The real question we are addressing, he continued, is how strongly should the various townships of the Hudson Valley which were involved with slavery broadcast the knowledge that they were made up of
slaveholding families in the past. We didn't plant cotton.... We fed New England with grain grown by slaves [from our town]. Its a different matter...and there are a lot of people who don't want to hear about it. We are dealing with our communities and not with the nation as a whole.

Turning to the question of documenting African American lives and deaths in the nineteenth century, Joe Diamond, whose work on the slave cemetery in Kingston was presented earlier that morning, focused on the difficulty of recovering the history of most slaves and their descendants. The well-off families, with their orderly cemeteries and well-kept documents have easy access to family histories. In the Kingston slave cemetery, on the other hand, the only record or a person buried there is for a woman who was
hanged for murder. Ordinary people become anonymous and very hard to trace. Susan Stessin Cohn noted that when she includes early African Americans among the local personalities in her students' research projects, she has to dig twice as hard to find material.
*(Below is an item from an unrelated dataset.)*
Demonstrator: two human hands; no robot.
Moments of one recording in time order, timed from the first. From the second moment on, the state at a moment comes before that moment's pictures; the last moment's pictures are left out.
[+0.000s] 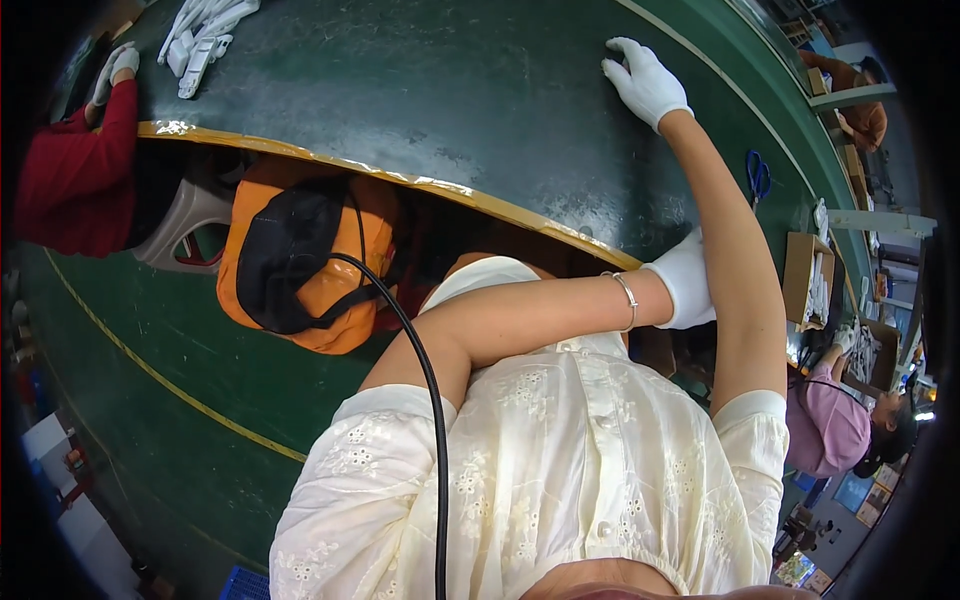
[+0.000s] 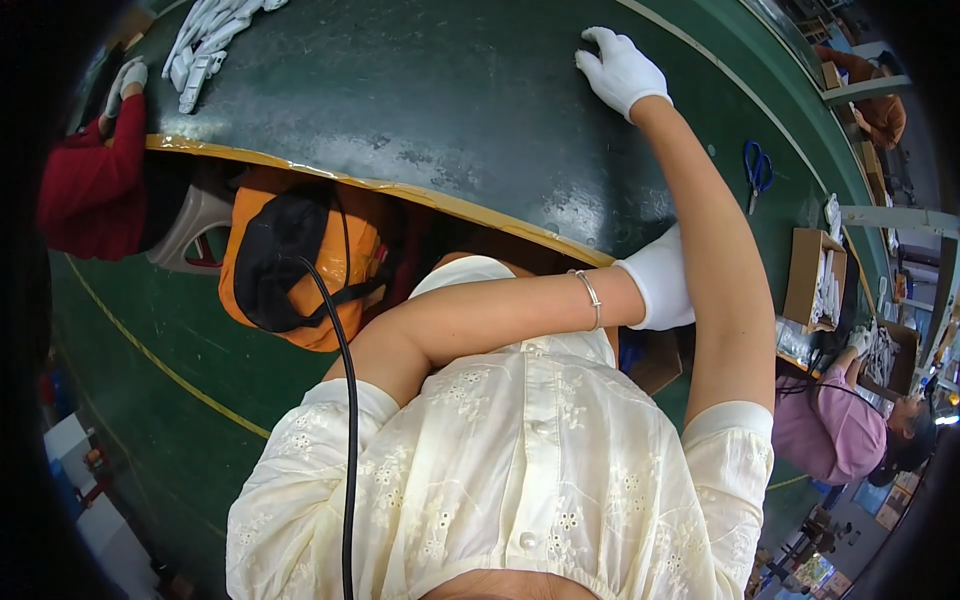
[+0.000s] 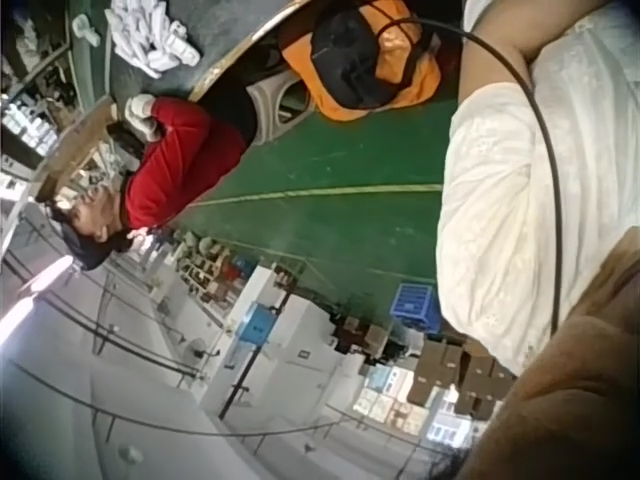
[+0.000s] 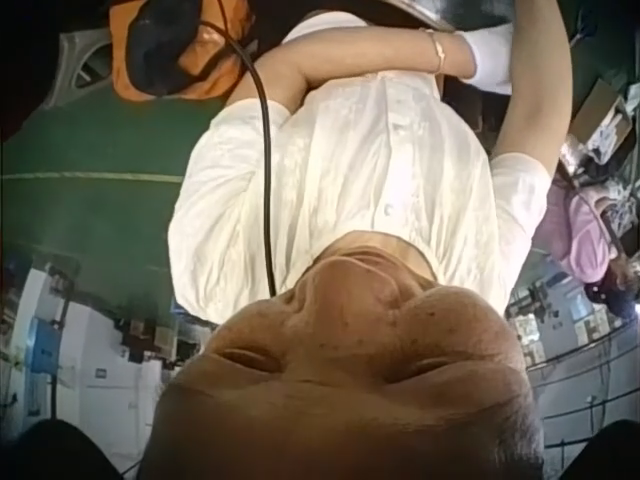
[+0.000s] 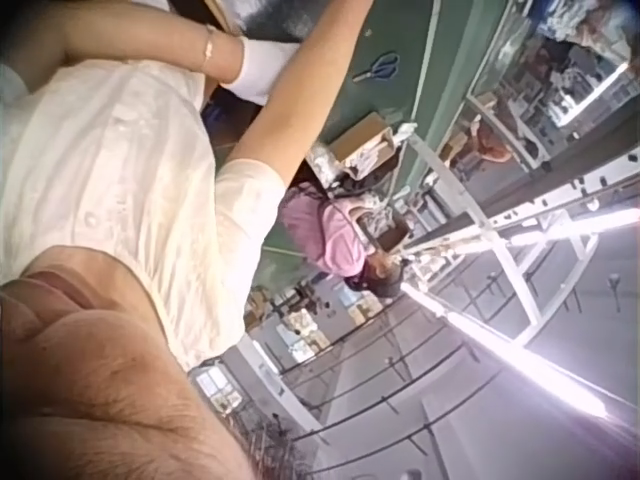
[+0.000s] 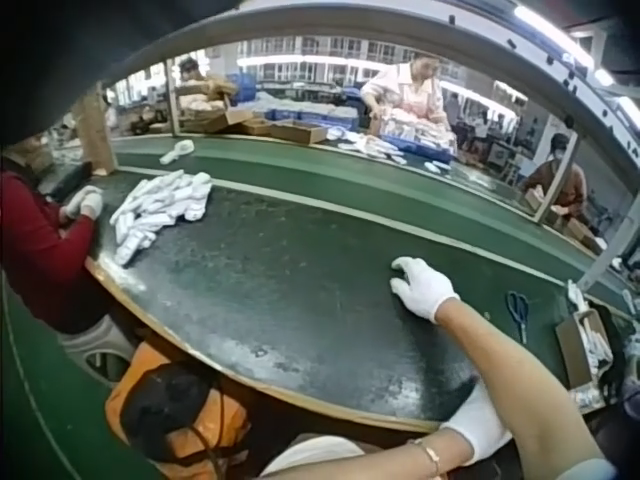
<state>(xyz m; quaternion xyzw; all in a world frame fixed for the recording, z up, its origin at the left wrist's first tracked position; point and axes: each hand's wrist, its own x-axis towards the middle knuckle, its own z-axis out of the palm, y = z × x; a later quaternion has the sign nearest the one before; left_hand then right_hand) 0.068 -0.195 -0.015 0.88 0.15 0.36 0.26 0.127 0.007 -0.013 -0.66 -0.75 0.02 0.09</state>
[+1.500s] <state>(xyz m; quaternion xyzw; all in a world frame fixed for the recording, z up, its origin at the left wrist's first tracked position) -0.330 -0.173 -0.117 0.80 0.60 -0.02 -0.04 0.114 -0.025 -0.005 -0.64 -0.73 -0.07 0.20</state>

But once they actually began to look at
what was there, they become more "posessed" than anybody else.

On the subject of changing views and attitudes toward our multiracial history and ancestry, a Newburgh genealogist with long experience tracing the census records of African-Americans, observed that people have become more accepting than we give them credit for. He cites the results of his genealogical research for two white women from Chicago who discovered, with no misgivings and a salutary sense of satisfaction, that they had black ancestors in their background. He added as an afterthought that the women happened to be related to Jessie Helms. Another wave of laughter, of multicultural cadence, ripples through the room. Had the denizens of the graveyards at either end of Huguenot Street been there to observe, they might have been astonished at how much has changed in the expression of race relations since their time, and as well by the themes that have endured.